People with money, or the professionals who manage their money, should understand that, despite appearances, the year has not started well.
No, I’m not talking from the point of view of one of the despairing or angry goldbugs, who are looking under rocks for villains when deflationary risk is right in front of them. I’m considering how much more acceptable it’s becoming for the authorities to restrict international capital flows, or even national capital markets’ liquidity.
The first quarter generated some nice returns for many hedge funds, or even for passive strategies such as S&P 500 indexed accounts. Rather than idly doodling over lists of how you might spend the year-end bonus, though, consider whether you’ll be able to move that cash from one account to another. This is becoming a fairly immediate issue for those in southern Europe, where the example of Cypriot capital controls is most ominous. But the boundaries of “peripheral Europe” seem to be expanding, and may now be drawn at the Pyrenees, the Po River, or even the Rhine.
For the past 20 or 30 years, rich Europeans haven’t had to think about whether they could move their money across national borders. Now it’s becoming a privilege, not a right. The idea that Luxembourg or Switzerland might not want their business would have been laughable in 1985 or 1990. Now it’s a fact.
It’s not just the outright prohibitions on keeping money in unfavoured tax havens (every national government has havens they tolerate), it’s the sludge of new taxes, regulations and attendant transaction costs that is most evident in Europe, but that is creeping across the rest of the world. This is increasing the real cost of capital that supports productive employment at an accelerating rate, which is reflected in the collapse of activity in southern Europe.
Think-tank people muse and publish about a transparent and responsive Scandinavian model, but actual state policy and legislation is becoming a complex, opaque and ineffectual game for insiders.
This is not just a European problem. Last week, Timothy Adams, the new chief executive of the Institute of International Finance, a global bankers’ research and advisory consortium in Washington, wrote an open letter to the IMF and World Bank about the “risk of fragmentation in a global economy”. Mr Adams went on to elaborate about what he called “financial Balkanisation”, “incoherence and complexity”, and “extraterritorial over-reach of some national measures”. Unfortunately, the policy tribes and legislators are not listening to these warnings.
US political people are particularly careless about keeping their old commitments to relatively free international capital flows, which, given the government’s dependence on continued foreign buying and holding of Treasury bonds, doesn’t seem very smart.
Still, they may be able to retain their relative competitiveness in accessing the remaining international capital flows, which are down about 60 per cent since 2007, at least until the portcullis completely closes on captive European and Japanese money.

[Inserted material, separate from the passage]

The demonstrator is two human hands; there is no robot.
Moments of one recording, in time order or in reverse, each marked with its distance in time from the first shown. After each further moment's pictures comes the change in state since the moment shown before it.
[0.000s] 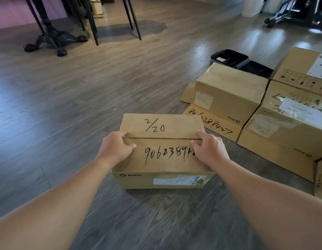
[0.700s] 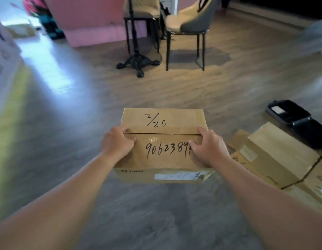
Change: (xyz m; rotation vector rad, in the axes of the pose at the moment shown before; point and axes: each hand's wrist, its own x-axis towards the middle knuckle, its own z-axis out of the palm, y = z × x) left_hand -0.060 0.047 -0.344 -0.016 0.401 -0.249; right_hand 0.017 -0.348 -0.149 -0.016 -0.206 -0.349
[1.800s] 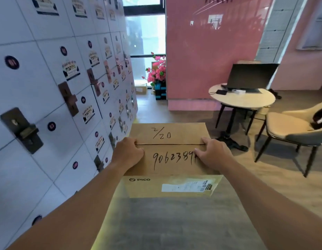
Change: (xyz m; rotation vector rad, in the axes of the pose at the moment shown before) left_hand 0.263 0.032 -0.626 0.158 0.383 -0.149; right_hand 0.284 -0.673 -0.156 -0.032 -0.127 -0.508
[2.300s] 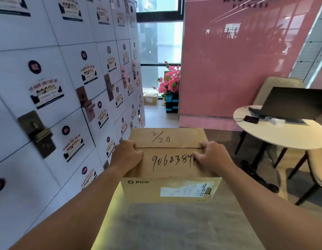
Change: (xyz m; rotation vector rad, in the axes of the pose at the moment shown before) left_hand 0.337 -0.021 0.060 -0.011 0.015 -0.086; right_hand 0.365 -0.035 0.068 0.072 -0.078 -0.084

However restrictive and badly drawn the Dodd-Frank regulations on US banks, after all, at least the Americans are willing to continue to pay for talent, and forgo financial transaction taxes. On the first point, the US banks are already planning to sop up the best of the European financial sector talent discouraged by the restrictions on bonus payments.
For reasons I don’t fully understand, the European Parliament, and, for that matter, much of the public that votes for them, believe they have been striking blows against the dominance of Anglo-Saxon bankers. Instead, they will be reinforcing the competitive position of the US, British, and Canadian banks, and shrinking the role of European banks and financial markets.
When I considered the proposed European financial transactions tax, or “Tobin tax”, last week, I thought that official sentiment might turn against it before it goes into effect, as intended, at the beginning of next year. We should remember that just because a course of action is self-destructive doesn’t mean it won’t be taken.
I do know that those dreaded US financial institutions and corporate treasurers have already prepared “workarounds” for the European FTT. For corporate borrowers in Europe, whose cost of funds would rise significantly, lawyers are already drawing up the documents for financial subsidiaries in London, Luxembourg, Finland(!), the Netherlands and New York.
These entities would issue bonds, which, being outside the 11 core countries adopting the FTT, would not attract the tax each time they were traded. Then the subsidiaries would make loans, which also do not attract the tax, to their corporate parents.
No doubt there will be countermeasures by the tax collectors in Germany, France, etc, but those in turn would create higher transaction costs, and therefore higher costs of capital. Every little step of complexity, incoherence and Balkanisation would lead to fewer productive jobs and an ever-bigger cut for politically connected intermediaries. I shouldn’t have anything against that, personally, since so many of my friends fall into that category, but I don’t think this process would lead to a stable and happy world.
In the 1980s, I spent a fair amount of time around the so-called “countertrade” and “switch” dealers in Vienna, Switzerland and London. This was a very well-paid fraternity of people with spooky connections, who intermediated trade with the state monopolies of eastern Europe and the Soviet Union. Their high life was paid for by the stagnation and depression of the working people in those countries. High margins for the fixers, but on low volumes.
I am afraid that we are heading back to that world.